Le chanvre est utilisé depuis plus de mille ans non seulement comme stupéfiant, mais aussi comme aliment, fournisseur de matières premières et remède. C’est surtout son utilisation en médecine qui s’est intensifiée ces dernières années. Pour ce faire, on n’utilise pas la plante entière, mais seulement ses principaux composants, principalement le tétrahydrocannabinol (THC) et le cannabidiol (CBD). Les cannabinoïdes sont des substances produites par l’organisme qui influencent certaines parties du système d’apprentissage/de récompense et du système immunitaire. En se fixant sur certains récepteurs du corps, elles ont notamment un effet analgésique. Les soins de la douleur et les soins palliatifs tirent parti de cette situation. Les récepteurs cannabinoïdes se trouvent dans presque tous les tissus, et sont particulièrement présents dans le système nerveux et le système immunitaire.

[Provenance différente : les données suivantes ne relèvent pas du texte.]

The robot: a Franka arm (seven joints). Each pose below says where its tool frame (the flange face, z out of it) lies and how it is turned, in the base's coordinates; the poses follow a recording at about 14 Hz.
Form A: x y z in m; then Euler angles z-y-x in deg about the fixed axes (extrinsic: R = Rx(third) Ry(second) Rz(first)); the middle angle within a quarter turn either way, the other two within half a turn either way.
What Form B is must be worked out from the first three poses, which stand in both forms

Des expériences sur des animaux ont montré que l’activité sur les récepteurs cannabinoïdes freine la transmission nociceptive. Le soulagement de la douleur en fonction du contexte est principalement médiatisé par l’activation du système endorphinique et du système endocannabinoïde (ECS). L’importance accordée à chaque système varie d’une personne à l’autre. Si, jusqu’à présent, on utilisait surtout des opioïdes pour soulager la douleur, le système endorphinique peut prendre le dessus ; dans le cas de l’ibuprofène, c’est le SCE qui est au premier plan. Dans ce contexte, le SCE ne fonctionne pas seulement comme un système tampon de la réponse centrale au stress, mais il est également impliqué dans l’effacement du contenu de la mémoire. Comme une grande partie des douleurs chroniques est la conséquence de l’apprentissage émotionnel de la douleur, ce fait est particulièrement important.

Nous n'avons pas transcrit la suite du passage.